Your instructions: Give the listing below again in full, exactly as written.

******************************

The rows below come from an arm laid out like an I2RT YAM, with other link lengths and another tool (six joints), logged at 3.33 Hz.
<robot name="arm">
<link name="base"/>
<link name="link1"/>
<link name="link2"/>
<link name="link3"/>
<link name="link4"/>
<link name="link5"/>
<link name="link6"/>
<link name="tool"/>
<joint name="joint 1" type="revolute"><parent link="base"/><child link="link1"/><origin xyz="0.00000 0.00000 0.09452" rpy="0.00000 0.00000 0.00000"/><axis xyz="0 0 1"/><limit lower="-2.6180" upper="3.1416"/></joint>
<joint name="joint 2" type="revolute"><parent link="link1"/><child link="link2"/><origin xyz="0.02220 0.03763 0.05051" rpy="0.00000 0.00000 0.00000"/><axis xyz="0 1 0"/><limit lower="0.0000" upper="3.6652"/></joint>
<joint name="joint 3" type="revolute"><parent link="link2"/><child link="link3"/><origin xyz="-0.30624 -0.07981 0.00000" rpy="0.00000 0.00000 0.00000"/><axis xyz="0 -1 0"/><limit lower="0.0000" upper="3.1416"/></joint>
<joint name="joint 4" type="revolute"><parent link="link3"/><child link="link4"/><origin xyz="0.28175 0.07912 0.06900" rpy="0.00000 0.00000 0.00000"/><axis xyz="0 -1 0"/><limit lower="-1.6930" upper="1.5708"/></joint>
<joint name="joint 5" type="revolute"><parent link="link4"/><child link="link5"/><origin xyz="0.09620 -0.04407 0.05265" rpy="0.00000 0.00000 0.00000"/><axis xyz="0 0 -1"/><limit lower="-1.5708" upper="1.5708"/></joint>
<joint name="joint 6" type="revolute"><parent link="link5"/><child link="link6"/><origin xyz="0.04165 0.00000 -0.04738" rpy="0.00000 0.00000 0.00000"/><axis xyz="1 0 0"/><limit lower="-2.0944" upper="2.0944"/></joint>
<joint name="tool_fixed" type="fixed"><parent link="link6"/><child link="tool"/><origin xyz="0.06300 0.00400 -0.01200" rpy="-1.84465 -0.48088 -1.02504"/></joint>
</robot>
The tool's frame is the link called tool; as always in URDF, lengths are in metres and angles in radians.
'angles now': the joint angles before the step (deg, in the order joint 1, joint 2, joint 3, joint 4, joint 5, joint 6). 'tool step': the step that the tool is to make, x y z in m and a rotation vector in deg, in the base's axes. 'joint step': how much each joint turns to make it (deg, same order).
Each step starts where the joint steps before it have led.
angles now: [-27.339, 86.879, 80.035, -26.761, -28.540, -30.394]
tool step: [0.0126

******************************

Final answer:
The rows below come from an arm laid out like an I2RT YAM, with other link lengths and another tool (six joints), logged at 3.33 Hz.
<robot name="arm">
<link name="base"/>
<link name="link1"/>
<link name="link2"/>
<link name="link3"/>
<link name="link4"/>
<link name="link5"/>
<link name="link6"/>
<link name="tool"/>
<joint name="joint 1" type="revolute"><parent link="base"/><child link="link1"/><origin xyz="0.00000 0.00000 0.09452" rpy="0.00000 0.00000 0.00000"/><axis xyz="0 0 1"/><limit lower="-2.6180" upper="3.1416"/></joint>
<joint name="joint 2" type="revolute"><parent link="link1"/><child link="link2"/><origin xyz="0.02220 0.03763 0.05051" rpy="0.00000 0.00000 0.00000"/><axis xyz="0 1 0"/><limit lower="0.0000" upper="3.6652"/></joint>
<joint name="joint 3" type="revolute"><parent link="link2"/><child link="link3"/><origin xyz="-0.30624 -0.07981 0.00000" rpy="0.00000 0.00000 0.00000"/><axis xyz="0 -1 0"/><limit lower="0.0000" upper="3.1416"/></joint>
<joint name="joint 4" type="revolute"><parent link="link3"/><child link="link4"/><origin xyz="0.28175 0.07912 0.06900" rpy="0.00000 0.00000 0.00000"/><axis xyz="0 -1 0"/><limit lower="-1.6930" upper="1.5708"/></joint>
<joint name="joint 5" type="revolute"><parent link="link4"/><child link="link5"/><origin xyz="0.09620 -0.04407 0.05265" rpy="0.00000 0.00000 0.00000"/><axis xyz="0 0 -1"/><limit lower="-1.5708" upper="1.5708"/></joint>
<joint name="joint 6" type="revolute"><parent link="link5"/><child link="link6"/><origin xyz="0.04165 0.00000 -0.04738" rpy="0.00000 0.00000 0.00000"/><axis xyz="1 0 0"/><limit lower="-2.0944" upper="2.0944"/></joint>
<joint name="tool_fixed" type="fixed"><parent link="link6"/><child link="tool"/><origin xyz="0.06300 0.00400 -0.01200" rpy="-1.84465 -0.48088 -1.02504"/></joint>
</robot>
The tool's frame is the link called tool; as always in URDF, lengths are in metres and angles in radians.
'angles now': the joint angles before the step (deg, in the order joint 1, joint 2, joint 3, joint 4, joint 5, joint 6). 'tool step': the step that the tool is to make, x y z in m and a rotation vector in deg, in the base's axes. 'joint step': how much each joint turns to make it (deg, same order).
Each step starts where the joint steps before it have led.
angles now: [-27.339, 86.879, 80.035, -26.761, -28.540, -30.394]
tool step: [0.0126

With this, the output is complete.